Set down exactly, from the records below, the line with "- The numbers" through the line with "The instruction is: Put", and nothing else.
====== DATA FOR PROCESSING ======
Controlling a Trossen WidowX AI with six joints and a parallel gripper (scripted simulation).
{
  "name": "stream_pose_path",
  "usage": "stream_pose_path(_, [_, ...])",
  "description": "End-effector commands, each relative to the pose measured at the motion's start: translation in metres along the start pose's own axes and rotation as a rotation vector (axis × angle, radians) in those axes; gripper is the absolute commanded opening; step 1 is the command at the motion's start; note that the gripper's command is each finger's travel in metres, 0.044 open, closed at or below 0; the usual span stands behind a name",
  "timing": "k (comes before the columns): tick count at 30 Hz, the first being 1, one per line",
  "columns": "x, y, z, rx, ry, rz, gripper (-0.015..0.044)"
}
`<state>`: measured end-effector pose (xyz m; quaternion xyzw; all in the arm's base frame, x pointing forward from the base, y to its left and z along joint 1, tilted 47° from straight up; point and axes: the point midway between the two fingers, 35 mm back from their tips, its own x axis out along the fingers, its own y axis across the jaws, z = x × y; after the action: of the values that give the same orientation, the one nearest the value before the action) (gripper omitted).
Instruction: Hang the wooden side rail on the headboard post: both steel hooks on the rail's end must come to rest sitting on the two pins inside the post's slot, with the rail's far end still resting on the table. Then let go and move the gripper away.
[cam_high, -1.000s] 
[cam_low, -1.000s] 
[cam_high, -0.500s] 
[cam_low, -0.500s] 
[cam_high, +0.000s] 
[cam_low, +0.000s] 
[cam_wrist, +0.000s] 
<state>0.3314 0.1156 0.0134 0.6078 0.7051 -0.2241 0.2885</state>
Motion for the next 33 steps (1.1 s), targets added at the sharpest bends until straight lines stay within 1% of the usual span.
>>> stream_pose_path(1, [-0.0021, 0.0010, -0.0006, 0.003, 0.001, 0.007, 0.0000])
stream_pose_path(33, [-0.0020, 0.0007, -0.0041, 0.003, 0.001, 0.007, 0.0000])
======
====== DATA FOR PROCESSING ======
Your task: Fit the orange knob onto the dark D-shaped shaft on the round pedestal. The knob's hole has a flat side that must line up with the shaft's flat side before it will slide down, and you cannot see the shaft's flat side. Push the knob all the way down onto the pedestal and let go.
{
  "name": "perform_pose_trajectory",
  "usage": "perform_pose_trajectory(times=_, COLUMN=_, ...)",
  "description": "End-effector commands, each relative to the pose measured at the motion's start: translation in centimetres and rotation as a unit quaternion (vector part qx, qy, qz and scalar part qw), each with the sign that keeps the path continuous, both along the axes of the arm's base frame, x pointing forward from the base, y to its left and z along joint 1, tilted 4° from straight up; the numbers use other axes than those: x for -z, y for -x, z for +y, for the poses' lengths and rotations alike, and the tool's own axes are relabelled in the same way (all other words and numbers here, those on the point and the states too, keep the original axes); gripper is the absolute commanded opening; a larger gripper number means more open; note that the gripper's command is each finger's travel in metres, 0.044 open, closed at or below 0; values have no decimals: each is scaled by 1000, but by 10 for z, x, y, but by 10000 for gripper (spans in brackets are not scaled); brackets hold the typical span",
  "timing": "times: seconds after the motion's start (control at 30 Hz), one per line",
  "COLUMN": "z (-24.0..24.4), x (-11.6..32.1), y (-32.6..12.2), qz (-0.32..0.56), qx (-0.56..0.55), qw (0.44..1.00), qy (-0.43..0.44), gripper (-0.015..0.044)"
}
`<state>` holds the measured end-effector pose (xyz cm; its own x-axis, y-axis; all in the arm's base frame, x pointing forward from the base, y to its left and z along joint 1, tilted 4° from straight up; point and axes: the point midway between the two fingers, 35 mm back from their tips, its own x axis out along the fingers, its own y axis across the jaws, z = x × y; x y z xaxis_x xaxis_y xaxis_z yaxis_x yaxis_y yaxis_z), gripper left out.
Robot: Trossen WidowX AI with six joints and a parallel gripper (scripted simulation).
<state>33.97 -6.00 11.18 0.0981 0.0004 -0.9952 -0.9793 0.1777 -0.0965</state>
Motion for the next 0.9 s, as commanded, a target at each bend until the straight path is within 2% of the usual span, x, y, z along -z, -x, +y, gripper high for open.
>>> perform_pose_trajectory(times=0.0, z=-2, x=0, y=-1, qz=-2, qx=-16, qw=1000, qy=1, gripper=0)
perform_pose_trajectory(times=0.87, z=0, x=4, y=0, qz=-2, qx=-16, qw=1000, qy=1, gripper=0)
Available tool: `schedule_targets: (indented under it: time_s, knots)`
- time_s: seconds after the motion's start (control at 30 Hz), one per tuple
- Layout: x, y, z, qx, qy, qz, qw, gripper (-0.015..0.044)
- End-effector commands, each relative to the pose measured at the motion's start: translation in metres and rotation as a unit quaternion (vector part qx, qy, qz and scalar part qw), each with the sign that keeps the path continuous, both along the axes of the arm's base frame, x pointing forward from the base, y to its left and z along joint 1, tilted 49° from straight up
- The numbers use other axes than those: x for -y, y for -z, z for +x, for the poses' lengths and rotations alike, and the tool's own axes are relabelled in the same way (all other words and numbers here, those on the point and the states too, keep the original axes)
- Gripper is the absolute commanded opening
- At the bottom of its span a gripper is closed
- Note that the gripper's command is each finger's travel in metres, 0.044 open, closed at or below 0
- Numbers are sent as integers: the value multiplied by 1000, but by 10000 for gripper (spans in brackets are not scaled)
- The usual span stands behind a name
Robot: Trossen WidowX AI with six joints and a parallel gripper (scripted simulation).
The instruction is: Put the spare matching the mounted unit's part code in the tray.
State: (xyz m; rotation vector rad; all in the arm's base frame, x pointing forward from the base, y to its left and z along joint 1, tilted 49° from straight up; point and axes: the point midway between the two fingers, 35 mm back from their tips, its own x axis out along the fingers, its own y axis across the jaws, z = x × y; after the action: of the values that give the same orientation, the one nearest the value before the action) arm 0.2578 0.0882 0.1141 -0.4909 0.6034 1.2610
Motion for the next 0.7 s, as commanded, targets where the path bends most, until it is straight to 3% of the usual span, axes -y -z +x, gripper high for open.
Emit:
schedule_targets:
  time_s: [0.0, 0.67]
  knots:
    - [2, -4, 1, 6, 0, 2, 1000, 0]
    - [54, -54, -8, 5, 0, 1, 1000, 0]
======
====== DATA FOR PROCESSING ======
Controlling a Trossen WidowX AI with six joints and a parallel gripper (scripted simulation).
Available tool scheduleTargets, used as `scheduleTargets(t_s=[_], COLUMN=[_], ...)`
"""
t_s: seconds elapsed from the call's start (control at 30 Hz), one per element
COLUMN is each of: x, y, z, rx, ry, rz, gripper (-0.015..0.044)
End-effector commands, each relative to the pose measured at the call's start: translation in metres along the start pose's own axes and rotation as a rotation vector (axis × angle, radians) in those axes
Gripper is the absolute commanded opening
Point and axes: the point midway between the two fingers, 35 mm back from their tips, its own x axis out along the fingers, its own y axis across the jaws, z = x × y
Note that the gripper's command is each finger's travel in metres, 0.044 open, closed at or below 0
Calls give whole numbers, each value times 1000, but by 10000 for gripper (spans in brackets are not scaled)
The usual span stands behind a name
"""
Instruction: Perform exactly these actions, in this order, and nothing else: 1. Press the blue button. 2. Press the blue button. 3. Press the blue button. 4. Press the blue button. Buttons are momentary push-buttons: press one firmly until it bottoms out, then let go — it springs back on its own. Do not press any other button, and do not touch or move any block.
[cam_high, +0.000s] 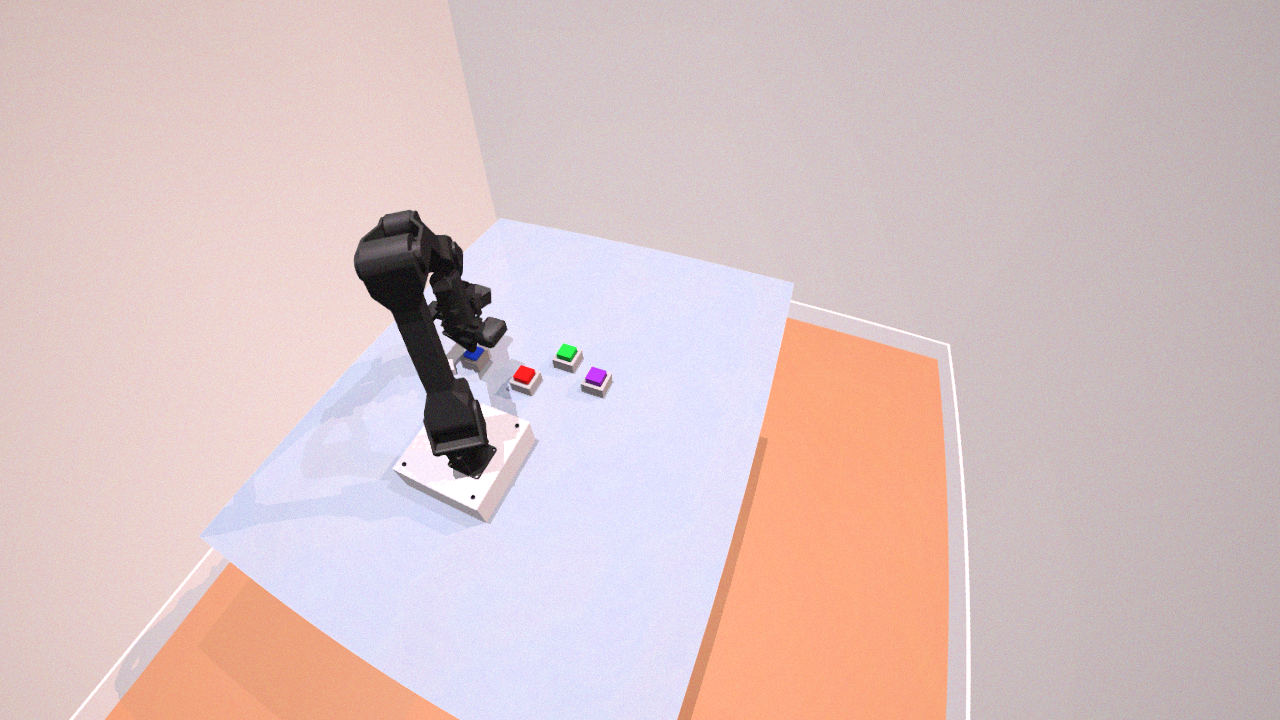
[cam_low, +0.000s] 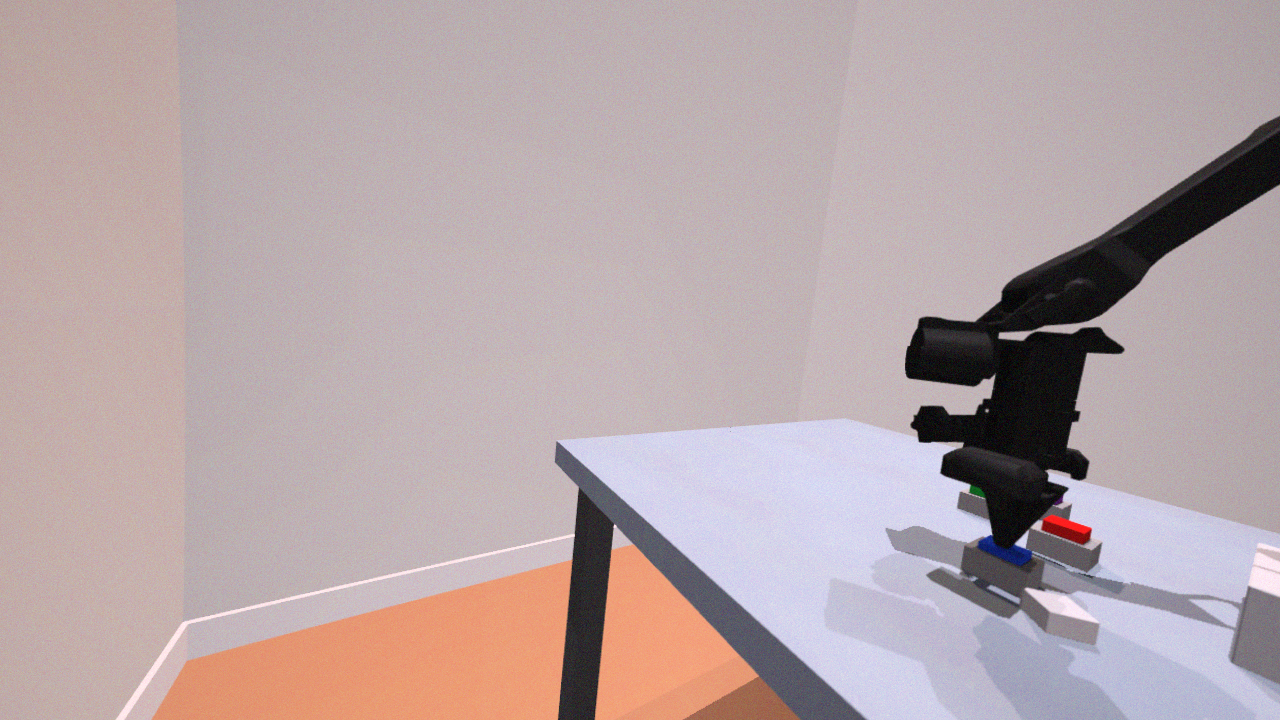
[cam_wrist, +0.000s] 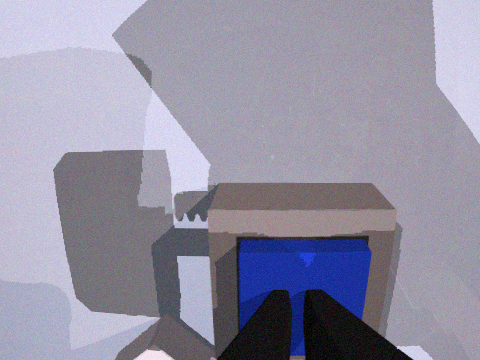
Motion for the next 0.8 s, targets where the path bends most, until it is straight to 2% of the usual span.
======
YOUR RESPONSE:
- The numbers use other axes than those: x for -y, y for -z, z for +x, for the poses' lengths and rotations alike, and the tool's own axes are relabelled in the same way (all other words and numbers here, those on the point and the states too, keep the original axes)
- Gripper is the absolute commanded opening
- At the bottom of its span a gripper is closed
- Note that the gripper's command is each finger's travel in metres, 0.044 open, closed at or below 0
- Numbers are sent as integers: the value multiplied by 1000, but by 10000 for gripper (spans in brackets are not scaled)
- The usual span stands behind a name
Robot: Trossen WidowX AI with six joints and a parallel gripper (scripted simulation).
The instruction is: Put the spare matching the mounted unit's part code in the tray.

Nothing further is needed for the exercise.